■ What to do
Lines in the entries below where the word "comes" shows up should each be copied.

■ Given information

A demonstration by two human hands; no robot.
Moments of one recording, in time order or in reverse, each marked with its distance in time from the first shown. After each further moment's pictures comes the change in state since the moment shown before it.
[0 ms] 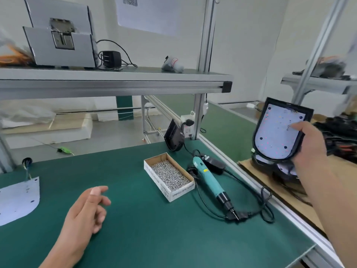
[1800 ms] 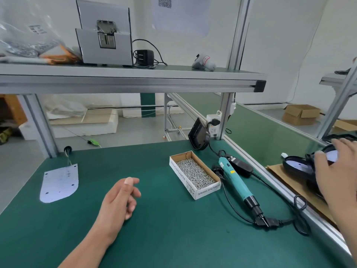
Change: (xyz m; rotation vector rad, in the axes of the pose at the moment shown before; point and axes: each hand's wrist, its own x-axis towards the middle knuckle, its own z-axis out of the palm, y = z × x) left_hand 0.000 0.000 -0.003 -0.056 -0.005 -0.043; right_hand 0.015 0.075 -0.042 -1.052 0.236 -0.760
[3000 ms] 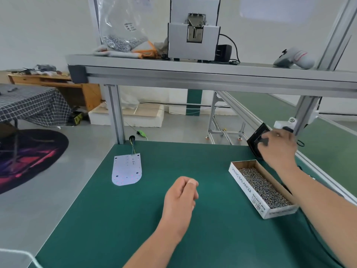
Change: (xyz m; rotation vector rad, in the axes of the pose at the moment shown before) left_hand 0.005 0.002 0.000 -0.013 0.122 -0.096; right_hand -0.056 -0.229 0.239 -0.179 -0.544 -0.192
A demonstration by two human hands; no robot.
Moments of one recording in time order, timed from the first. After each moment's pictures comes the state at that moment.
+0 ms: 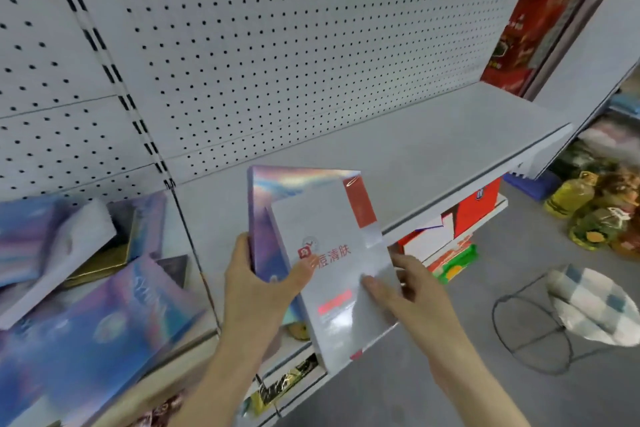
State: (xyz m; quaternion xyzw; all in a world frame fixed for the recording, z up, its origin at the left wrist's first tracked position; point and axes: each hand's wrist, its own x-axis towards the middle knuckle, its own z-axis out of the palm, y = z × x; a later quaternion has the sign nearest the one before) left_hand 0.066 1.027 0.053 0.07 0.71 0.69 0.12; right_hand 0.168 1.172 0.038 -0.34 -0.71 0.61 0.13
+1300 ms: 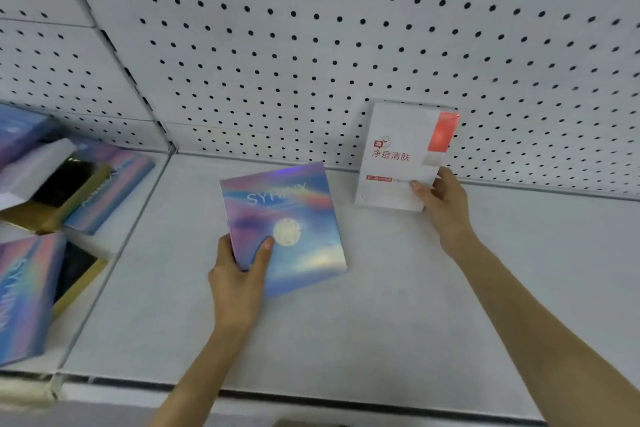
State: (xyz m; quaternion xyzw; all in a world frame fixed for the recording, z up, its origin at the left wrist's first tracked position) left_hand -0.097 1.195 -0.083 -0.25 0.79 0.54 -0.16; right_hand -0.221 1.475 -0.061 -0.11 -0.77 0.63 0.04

■ Answer for this exercise
Moments of one recording, in time order or in reverse, each marked with its distance in time from the first shown. After each further moment's pictures comes the change in state since the moment shown before it.
Moments of one recording in time order, timed from the first. After each moment's pictures comes the state at that moment.

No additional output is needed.